Some updates on the listing plans. From the AGM minutes
GCEO informed the Meeting that the Board remained committed to unlocking shareholder value in
Olam by its plan to concurrently list and demerge ofi and OA from Olam. Olam was exploring and
evaluating other strategic options if its plans to list ofi and OA continued to be delayed. GCEO said that
there were 4 factors influencing Olam’s restructuring plans. The first factor was the macroeconomic
conditions, including the geopolitical state of the world (eg the Russian-Ukraine war and the Arab-Israeli
conflict). GCEO emphasised that while Olam was not in urgent need of raising capital through an initial
public offering (“IPO”) of ofi or OA, it was important that such IPO was carried out at the right time. The
second consideration influencing Olam’s restructuring plans was the condition of the IPO markets that
Olam was interested in. As a result of the Covid-19 pandemic, IPO markets around the world had slowed
down activity. However, there were suggestions that the IPO markets were picking back up. Olam was
also waiting for the regulatory approval from the Kingdom of Saudi Arabia (“KSA”) for the intended IPO
in KSA, given the significant prospects for OA’s growth in the Middle East region. The Board anticipated
that OA would experience strong interest from Middle Eastern investors in an IPO. KSA was in the
midst of implementing its regulatory regime for foreign companies to list on its market.
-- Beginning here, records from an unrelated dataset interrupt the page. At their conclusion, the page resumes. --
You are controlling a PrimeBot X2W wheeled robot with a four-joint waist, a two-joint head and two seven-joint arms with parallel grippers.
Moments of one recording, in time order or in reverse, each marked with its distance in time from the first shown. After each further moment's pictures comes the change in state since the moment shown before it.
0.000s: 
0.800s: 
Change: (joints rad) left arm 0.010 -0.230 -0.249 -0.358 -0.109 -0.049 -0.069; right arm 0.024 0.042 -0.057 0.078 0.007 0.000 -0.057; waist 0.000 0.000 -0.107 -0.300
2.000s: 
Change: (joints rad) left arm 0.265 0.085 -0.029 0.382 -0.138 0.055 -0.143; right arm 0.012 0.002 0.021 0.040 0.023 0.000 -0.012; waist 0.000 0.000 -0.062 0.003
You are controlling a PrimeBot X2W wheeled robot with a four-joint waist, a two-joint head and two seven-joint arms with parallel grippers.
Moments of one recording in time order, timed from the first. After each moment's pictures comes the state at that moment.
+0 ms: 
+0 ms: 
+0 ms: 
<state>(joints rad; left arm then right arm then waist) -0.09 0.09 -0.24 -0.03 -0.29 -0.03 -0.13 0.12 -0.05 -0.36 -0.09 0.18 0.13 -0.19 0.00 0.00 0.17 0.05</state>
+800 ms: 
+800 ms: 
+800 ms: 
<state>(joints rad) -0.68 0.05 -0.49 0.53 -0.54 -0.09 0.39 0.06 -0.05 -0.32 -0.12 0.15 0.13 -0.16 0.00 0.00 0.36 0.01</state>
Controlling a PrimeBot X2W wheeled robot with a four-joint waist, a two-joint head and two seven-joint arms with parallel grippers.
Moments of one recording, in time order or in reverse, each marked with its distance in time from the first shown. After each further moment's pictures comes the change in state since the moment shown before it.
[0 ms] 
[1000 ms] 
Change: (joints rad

When such
regulatory regime came into effect, OA would be the first foreign company to list in KSA. The last factor
for Olam’s consideration was the performance of its operating entities. If interest rates decreased as
predicted in H2 FY 2024, GCEO was of the view that 2025 might be the ideal time for Olam to carry out
its concurrent IPO and demerger plans for ofi and OA, subject to other conditions being met. GCEO
emphasised that the Board’s and shareholders’ commitment to implementing the concurrent IPO and
demerger plans for ofi and OA remained strong.